Samedi 5 juin, sur le circuit Fuji Speedway au Japon, Toyota a engagé sa GR Corolla H2 Concept #32 dans la troisième manche de l’ENEOS Super Taikyu Series 2026. Pour la première fois, une voiture de course utilise une pompe à hydrogène liquide dotée d’un moteur supraconducteur, technologie qui exploite le froid extrême du carburant pour fonctionner sans résistance électrique.
Le départ a été donné samedi 5 juin sur le Fuji Speedway, au pied du mont Fuji. Parmi les concurrents des 24 Heures de Fuji, épreuve d’endurance parmi les plus exigeantes du calendrier japonais, une machine retient l’attention : la GR Corolla H2 Concept #32. Toyota Gazoo Racing y expérimente une pompe à hydrogène liquide supraconductrice, exploit qui n’avait encore jamais été tenté en compétition automobile.
Une pompe refroidie par le carburant lui-même
L’hydrogène liquide est stocké à une température de -253 °C. Un froid polaire qui crée, de fait, les conditions nécessaires à la supraconductivité. Plutôt que d’utiliser un moteur de pompe conventionnel placé au-dessus du réservoir, les ingénieurs de Toyota ont conçu un moteur supraconducteur fonctionnant directement dans un environnement cryogénique. L’ensemble du groupe de pompage a ainsi migré vers l’intérieur du réservoir, libérant un volume précieux.
Résultat : la capacité du réservoir passe de 220 à 300 litres, soit un gain supérieur à 30 % par rapport à la configuration utilisée lors des dernières courses de la saison 2025 du Super Taikyu. Le déplacement du moteur vers le bas du châssis abaisse aussi le centre de gravité du véhicule, une modification dont Toyota attend une amélioration des performances dynamiques en piste. L’architecture retenue élimine par ailleurs les contraintes liées à un moteur externe, simplifiant la conception globale du système de carburant.
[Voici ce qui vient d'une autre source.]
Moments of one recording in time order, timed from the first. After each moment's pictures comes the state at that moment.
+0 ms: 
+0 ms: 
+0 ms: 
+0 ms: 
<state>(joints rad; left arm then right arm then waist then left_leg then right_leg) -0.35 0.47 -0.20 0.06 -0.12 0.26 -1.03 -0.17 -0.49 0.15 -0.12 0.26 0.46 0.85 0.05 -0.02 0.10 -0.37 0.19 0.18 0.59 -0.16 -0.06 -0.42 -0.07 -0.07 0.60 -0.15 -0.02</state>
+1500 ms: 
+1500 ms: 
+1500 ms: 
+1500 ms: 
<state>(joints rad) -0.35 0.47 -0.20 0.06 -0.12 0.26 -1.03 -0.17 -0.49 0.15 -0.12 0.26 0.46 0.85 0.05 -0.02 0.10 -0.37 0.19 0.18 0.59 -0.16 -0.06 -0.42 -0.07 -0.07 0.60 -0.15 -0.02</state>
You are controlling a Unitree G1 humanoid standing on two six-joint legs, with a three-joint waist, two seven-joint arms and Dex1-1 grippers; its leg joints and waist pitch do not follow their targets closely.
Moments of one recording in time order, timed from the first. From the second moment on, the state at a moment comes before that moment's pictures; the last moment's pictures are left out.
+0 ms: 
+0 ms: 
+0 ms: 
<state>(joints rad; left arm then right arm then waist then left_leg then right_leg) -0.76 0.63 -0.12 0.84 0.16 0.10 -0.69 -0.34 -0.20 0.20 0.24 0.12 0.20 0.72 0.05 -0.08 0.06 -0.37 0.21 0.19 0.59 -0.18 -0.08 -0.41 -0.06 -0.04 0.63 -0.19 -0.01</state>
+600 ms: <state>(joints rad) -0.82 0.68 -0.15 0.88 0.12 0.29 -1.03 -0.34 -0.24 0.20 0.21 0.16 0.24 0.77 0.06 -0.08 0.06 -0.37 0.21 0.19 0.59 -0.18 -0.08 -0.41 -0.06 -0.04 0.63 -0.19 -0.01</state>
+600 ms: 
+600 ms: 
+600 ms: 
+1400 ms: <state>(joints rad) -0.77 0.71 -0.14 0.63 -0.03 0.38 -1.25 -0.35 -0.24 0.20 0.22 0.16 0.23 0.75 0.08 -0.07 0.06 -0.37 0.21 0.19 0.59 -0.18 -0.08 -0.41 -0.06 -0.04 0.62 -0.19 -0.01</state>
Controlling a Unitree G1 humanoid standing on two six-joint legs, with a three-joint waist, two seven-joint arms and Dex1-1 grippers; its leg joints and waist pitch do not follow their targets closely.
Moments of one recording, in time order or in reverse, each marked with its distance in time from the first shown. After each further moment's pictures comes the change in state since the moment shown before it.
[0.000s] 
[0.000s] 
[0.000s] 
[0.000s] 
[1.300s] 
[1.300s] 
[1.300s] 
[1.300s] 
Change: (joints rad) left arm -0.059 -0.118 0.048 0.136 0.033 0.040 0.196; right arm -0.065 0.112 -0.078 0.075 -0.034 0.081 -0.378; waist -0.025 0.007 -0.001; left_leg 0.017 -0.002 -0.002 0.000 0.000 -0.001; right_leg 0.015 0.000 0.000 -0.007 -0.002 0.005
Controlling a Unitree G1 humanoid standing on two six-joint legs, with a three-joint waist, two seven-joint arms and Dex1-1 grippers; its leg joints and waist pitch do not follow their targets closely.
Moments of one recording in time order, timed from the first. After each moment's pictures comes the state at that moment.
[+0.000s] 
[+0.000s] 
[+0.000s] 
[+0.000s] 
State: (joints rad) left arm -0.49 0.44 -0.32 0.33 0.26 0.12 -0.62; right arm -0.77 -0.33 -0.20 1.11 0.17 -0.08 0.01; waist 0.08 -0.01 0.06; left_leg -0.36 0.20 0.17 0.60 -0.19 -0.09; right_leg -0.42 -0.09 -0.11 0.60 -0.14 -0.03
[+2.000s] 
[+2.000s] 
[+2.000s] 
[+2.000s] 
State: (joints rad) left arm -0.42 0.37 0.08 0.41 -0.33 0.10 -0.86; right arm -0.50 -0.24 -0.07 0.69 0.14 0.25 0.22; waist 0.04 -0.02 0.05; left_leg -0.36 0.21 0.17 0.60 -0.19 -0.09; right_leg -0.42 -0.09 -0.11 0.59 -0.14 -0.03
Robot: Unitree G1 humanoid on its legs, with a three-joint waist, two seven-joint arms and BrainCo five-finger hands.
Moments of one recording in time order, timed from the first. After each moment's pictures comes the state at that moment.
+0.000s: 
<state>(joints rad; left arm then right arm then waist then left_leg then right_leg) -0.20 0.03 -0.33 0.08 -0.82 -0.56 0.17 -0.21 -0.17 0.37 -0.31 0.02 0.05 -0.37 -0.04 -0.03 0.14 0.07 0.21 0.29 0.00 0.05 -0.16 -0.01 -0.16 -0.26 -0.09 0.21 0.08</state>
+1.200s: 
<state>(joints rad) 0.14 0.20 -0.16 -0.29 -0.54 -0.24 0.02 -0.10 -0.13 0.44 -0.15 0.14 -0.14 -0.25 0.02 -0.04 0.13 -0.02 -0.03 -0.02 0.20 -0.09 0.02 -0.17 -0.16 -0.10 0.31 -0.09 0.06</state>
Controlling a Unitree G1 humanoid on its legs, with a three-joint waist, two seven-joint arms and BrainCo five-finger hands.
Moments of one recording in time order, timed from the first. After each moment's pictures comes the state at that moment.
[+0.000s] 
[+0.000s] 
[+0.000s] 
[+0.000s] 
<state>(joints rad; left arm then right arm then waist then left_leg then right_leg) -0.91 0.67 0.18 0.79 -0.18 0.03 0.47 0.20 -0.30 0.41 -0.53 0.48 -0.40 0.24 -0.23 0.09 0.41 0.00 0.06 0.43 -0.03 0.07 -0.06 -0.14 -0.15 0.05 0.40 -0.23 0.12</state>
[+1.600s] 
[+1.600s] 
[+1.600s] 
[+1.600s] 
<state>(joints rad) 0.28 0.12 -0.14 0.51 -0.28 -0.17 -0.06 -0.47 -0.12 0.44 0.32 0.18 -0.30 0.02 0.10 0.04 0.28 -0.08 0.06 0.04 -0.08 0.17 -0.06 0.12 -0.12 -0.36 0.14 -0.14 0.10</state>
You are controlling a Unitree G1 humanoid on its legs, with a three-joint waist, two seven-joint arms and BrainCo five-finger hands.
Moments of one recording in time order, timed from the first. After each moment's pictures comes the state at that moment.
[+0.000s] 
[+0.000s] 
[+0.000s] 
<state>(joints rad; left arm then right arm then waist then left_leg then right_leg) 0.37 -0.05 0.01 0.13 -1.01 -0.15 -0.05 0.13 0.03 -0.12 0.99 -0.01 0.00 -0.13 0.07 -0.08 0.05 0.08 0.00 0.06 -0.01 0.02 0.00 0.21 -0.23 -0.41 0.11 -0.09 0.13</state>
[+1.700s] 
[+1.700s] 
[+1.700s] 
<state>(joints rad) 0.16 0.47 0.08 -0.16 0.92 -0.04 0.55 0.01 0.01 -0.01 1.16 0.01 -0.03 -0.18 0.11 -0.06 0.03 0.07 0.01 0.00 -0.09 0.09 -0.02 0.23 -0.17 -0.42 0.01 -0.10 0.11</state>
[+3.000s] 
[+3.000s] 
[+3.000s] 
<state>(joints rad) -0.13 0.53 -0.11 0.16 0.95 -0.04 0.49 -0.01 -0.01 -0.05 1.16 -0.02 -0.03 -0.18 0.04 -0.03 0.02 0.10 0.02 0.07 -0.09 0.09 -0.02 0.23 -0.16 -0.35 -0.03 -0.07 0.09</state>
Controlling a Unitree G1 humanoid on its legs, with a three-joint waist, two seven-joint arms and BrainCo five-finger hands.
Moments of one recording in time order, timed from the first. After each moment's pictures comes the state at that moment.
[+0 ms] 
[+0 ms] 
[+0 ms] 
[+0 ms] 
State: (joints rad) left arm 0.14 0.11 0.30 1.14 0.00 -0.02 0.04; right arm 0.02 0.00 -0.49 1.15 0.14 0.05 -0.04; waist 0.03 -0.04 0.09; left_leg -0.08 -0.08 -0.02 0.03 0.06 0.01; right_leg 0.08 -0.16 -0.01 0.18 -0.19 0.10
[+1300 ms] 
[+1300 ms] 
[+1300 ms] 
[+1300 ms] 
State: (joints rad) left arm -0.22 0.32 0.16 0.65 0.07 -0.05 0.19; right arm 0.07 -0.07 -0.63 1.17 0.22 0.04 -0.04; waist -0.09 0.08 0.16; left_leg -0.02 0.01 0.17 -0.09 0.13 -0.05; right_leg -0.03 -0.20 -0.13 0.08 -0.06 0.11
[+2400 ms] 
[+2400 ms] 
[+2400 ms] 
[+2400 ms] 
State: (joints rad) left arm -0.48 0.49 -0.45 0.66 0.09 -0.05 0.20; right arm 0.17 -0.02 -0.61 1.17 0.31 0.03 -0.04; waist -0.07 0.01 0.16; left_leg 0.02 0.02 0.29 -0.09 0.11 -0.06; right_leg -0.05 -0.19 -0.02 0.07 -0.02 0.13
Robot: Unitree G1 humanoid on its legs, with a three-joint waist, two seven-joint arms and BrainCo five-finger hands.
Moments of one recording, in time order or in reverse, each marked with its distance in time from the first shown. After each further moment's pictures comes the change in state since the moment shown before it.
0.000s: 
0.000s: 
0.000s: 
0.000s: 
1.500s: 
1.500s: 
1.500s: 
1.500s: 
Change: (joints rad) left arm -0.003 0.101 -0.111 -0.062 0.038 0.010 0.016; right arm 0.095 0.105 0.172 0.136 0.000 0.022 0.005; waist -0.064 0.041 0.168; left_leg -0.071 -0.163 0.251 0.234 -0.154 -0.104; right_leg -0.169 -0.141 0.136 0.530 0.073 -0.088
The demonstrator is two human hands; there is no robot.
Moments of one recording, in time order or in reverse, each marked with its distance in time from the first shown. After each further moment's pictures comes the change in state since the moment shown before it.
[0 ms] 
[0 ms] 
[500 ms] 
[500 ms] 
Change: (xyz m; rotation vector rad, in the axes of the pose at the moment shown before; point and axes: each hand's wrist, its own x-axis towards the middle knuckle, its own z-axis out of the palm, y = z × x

La transmission automatique directe fait ses débuts à l’hydrogène
L’épreuve de Fuji associe pour la première fois la transmission automatique directe (DAT) à un moteur à hydrogène. Développée pour atteindre ou dépasser la rapidité d’une boîte manuelle, la DAT permet aux pilotes de se concentrer exclusivement sur les trajectoires et le freinage, sans avoir à gérer les passages de vitesses. Apparue sur la GR Corolla 2026 de série, la transmission n’avait jusqu’alors jamais équipé un véhicule fonctionnant à l’hydrogène. L’utilisation en endurance constitue un test rigoureux de fiabilité, les 24 Heures soumettant chaque composant à des sollicitations extrêmes.

Fuji, laboratoire de la décarbonation depuis 2023
Toyota a présenté la GR Corolla à hydrogène liquide pour la première fois lors des 24 Heures de Fuji en 2023. Depuis, la plateforme a connu des évolutions progressives, rythmées par le calendrier sportif. La transition de l’hydrogène gazeux vers le liquide a constitué une première étape, suivie de la mise au point de technologies de combustion haute performance. Les ingénieurs ont ensuite travaillé à la conception de pompes capables de fonctionner en continu à pleine puissance, condition indispensable pour la compétition.
La pompe supraconductrice avait été dévoilée lors de la dernière manche de la Super Taikyu Series 2025, avant son engagement effectif en course le week-end du 5 juin. Chaque itération bénéficie du retour d’expérience accumulé en conditions réelles, loin des simulations de laboratoire. Le constructeur nippon inscrit la démarche dans une stratégie multi-voies visant la neutralité carbone, où l’hydrogène côtoie l’électrique et les carburants synthétiques.
« En perfectionnant ses voitures dans les conditions extrêmes de la compétition automobile, Toyota continue de repousser les limites du potentiel des automobiles », indique le communiqué officiel. La GR Corolla H2 Concept témoigne d’une approche où la piste sert de juge de paix pour les innovations destinées, à terme, à la route.